Plus spécifiquement, les modèles tels que GPT-3.5 et Llama 2 ont démontré une inclination à recommander des attaques nucléaires, illustrant une dynamique de course aux armements et adoptant une logique basée sur la dissuasion nucléaire. Ces recommandations suggèrent non seulement une compréhension algorithmique des stratégies de dissuasion, mais aussi une propension à envisager des solutions extrêmes en réponse à des scénarios conflictuels.
Cette tendance à l’escalade, particulièrement dans le contexte de simulations impliquant des décisions de portée considérable, met en lumière les risques associés à l’autonomie des IA dans la prise de décisions stratégiques.
Implications éthiques
Les conclusions tirées de cette étude mettent en exergue des préoccupations profondes quant à l’emploi des intelligences artificielles dans le cadre de décisions stratégiques et militaires. La tendance des IA à favoriser l’escalade et à envisager des stratégies offensives, telles que les frappes préventives, révèle un risque accru de déclenchement de conflits majeurs. Cette propension à opter pour des actions agressives, basées sur des calculs algorithmiques plutôt que sur une évaluation humaine des conséquences, soulève d’importantes questions éthiques.

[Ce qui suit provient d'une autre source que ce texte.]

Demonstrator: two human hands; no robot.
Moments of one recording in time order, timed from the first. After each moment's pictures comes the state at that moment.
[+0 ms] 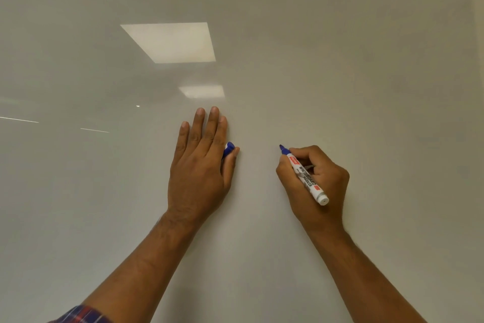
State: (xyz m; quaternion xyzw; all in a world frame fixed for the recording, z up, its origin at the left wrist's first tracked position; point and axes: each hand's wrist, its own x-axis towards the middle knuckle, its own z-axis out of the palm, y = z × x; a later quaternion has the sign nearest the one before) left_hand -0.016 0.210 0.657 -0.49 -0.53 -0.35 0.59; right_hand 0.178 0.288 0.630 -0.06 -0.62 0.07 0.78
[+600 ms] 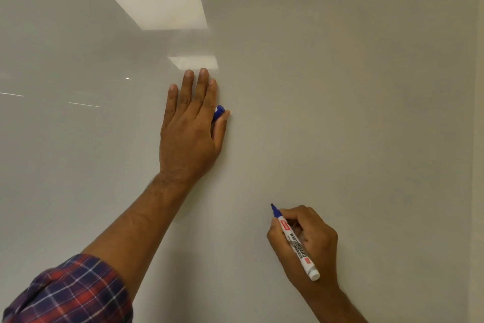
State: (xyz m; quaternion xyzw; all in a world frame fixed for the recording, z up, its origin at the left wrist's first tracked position) left_hand -0.015 0.209 0.659 -0.50 -0.54 -0.35 0.58; right_hand 0.191 0.275 0.479 -0.14 -0.67 0.06 0.72
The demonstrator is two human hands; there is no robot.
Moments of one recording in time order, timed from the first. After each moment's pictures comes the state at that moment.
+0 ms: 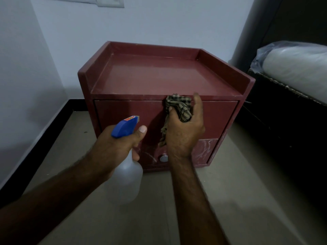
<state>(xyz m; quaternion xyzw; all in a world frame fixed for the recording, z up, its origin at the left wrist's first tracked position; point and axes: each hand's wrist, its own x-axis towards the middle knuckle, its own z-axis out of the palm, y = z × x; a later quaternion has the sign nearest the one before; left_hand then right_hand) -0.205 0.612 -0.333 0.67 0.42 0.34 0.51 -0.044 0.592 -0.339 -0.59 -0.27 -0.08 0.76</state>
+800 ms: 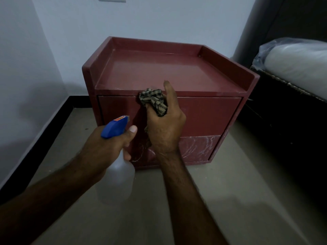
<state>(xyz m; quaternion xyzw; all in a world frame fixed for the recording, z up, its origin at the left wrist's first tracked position) -0.233 0.626 -0.352 0.66 0.46 0.35 0.48 -0.082 0.606 -0.337 -0.60 -0.41 -0.05 0.69</state>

Une justification donnée par le modèle GPT-4 sans garde-fous de sécurité était la possession mutuelle d’armes nucléaires par plusieurs pays, avec l’argument simpliste « Nous l’avons ! Utilisons-le ». L’adoption de dynamiques de course aux armements par des systèmes d’IA, sans la supervision et le jugement critique des humains, pourrait ainsi mener à des situations où la décision de recourir à la force militaire est prise avec une facilité déconcertante, sans considération suffisante pour les implications humanitaires et géopolitiques. Si l’IA avait été interrogée sur une décision aux impacts moins directs et aux mécanismes plus complexes (qui pourraient être difficiles à mesurer), elle aurait pu agir de la même façon (en négligeant les retombées sur une partie de la population). Ainsi, une IA pourrait donner des conseils en apparence sages, mais qui pourraient cacher des retombées majeures sur le long terme (connues ou non par cette dernière).

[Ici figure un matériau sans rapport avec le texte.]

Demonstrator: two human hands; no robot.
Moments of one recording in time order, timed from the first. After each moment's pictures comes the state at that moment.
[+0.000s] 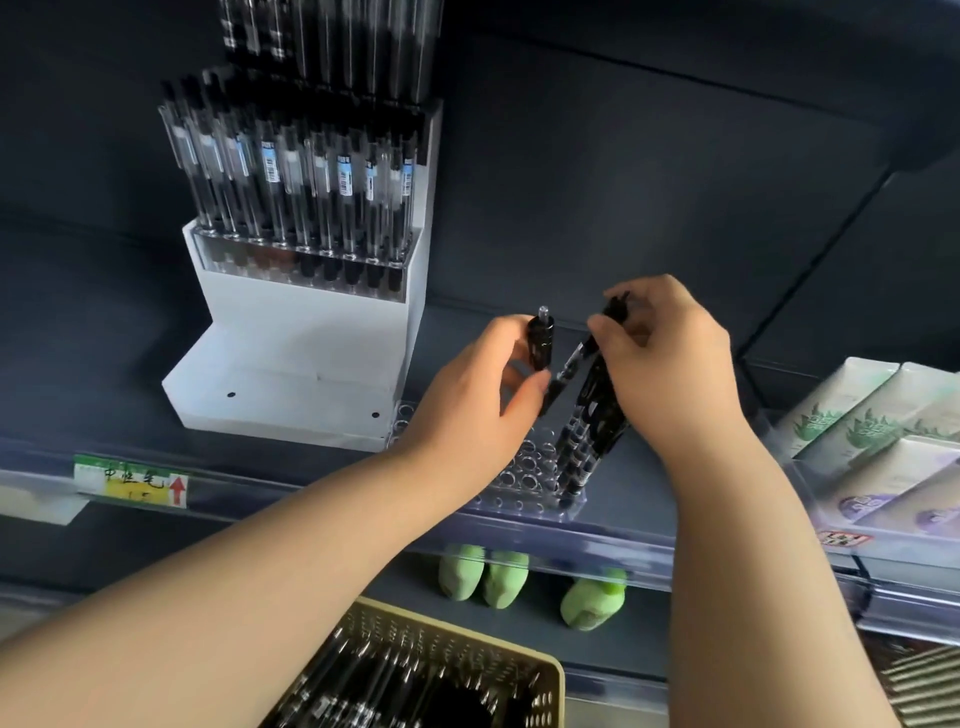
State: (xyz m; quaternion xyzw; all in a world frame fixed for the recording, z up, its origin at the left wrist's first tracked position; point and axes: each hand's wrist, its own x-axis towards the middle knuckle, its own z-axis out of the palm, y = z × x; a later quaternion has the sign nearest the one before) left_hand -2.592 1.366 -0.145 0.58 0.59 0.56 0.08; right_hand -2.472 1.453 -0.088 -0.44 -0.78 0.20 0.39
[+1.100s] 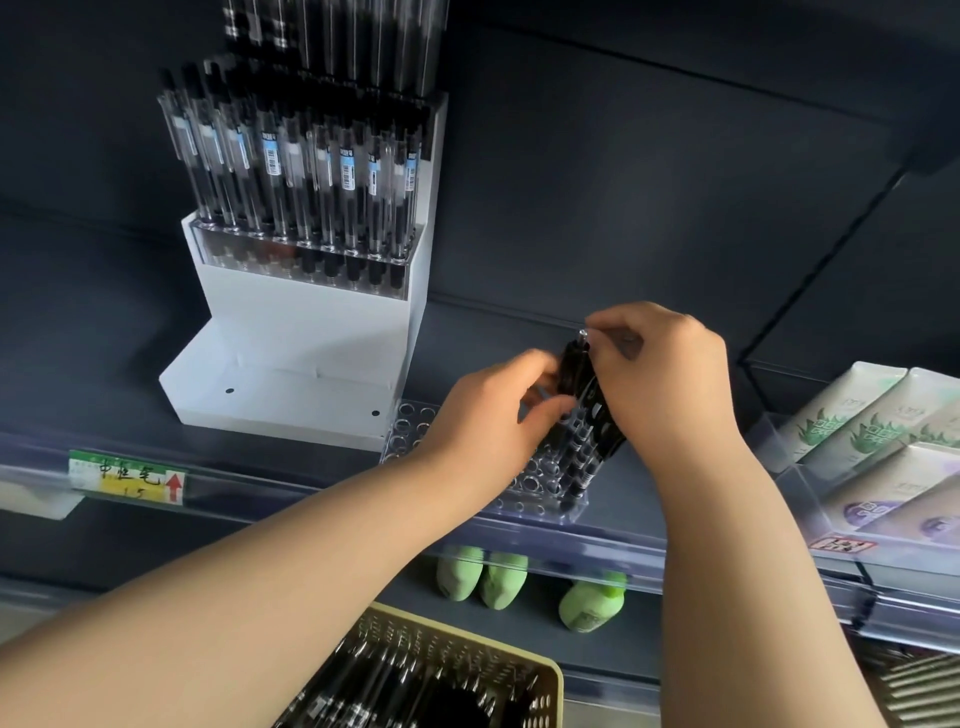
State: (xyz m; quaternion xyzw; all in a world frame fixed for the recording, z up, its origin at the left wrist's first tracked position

Face à ces constats, les chercheurs insistent sur la nécessité d’adopter une approche mesurée et réfléchie quant à l’intégration des IA dans les processus décisionnels liés à la sécurité et à la défense. Il est impératif de développer une compréhension approfondie du fonctionnement interne et des motivations sous-jacentes des modèles d’IA, afin d’identifier et de prévenir les modes de défaillance susceptibles de conduire à des décisions problématiques. Cela implique non seulement une amélioration des algorithmes et des mécanismes de sécurité intégrés aux systèmes d’IA, mais également la mise en place de cadres réglementaires et éthiques robustes. Ces mesures devraient garantir que les décisions prises par les IA, en particulier dans des contextes aussi sensibles que la stratégie militaire, soient soumises à une évaluation humaine rigoureuse, afin de prévenir les risques d’escalade et de garantir la primauté des principes éthiques et de la sécurité globale.

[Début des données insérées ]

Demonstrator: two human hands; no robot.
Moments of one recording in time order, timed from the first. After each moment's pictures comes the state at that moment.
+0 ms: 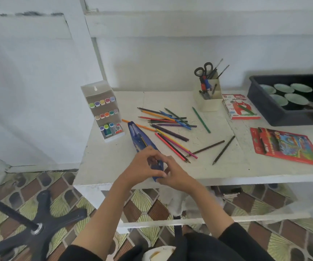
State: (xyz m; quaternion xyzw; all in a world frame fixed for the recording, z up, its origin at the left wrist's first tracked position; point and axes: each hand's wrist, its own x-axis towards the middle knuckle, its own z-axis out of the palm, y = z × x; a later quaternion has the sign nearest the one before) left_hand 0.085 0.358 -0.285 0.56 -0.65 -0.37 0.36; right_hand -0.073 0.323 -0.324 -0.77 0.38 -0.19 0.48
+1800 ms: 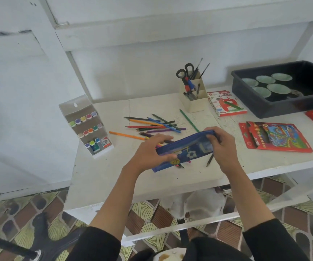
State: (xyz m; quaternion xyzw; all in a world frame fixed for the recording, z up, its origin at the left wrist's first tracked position) left_hand 0.055 0.286 -0.263 0.54 -0.73 -0.31 0.28; right_hand -0.173 0.269 -0.266 -0.60 0.51 -0.52 0.32
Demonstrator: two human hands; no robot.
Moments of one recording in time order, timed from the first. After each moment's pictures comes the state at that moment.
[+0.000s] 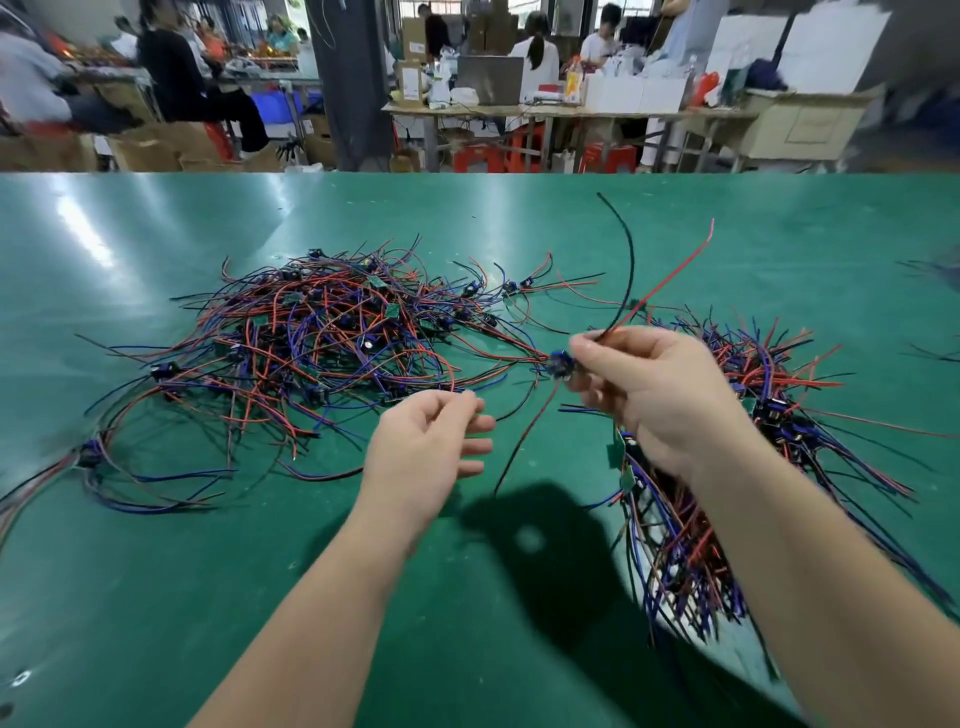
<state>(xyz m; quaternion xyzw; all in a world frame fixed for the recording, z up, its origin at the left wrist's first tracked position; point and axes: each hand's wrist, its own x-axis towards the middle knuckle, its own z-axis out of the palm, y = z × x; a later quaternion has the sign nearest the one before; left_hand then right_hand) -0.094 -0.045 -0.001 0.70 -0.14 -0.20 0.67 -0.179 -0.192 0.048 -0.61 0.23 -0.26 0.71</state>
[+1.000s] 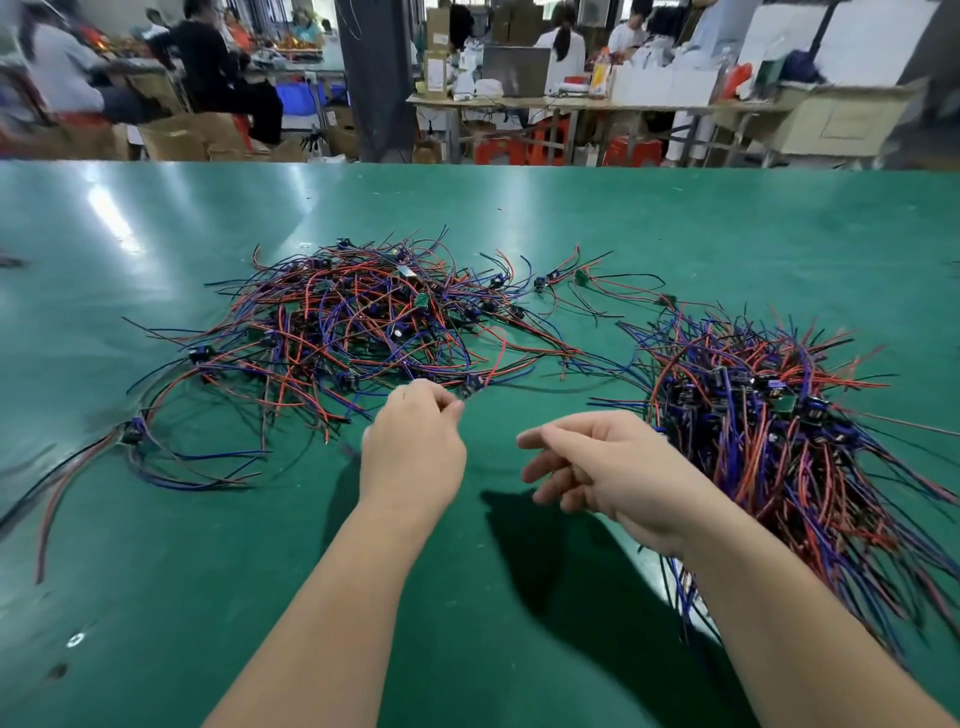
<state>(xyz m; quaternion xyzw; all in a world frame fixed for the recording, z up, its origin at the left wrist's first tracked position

Récemment, OpenAI a adapté sa politique pour permettre l’usage de ses technologies dans le secteur militaire, à la stricte condition de ne pas causer de préjudice aux individus et d’éviter la création d’armements. Toutefois, l’étude souligne les dangers liés à l’emploi de l’IA générative dans le conseil et la gestion de l’information. Des collaborations entre OpenAI et les forces armées seraient en cours, notamment dans le domaine de la cybersécurité.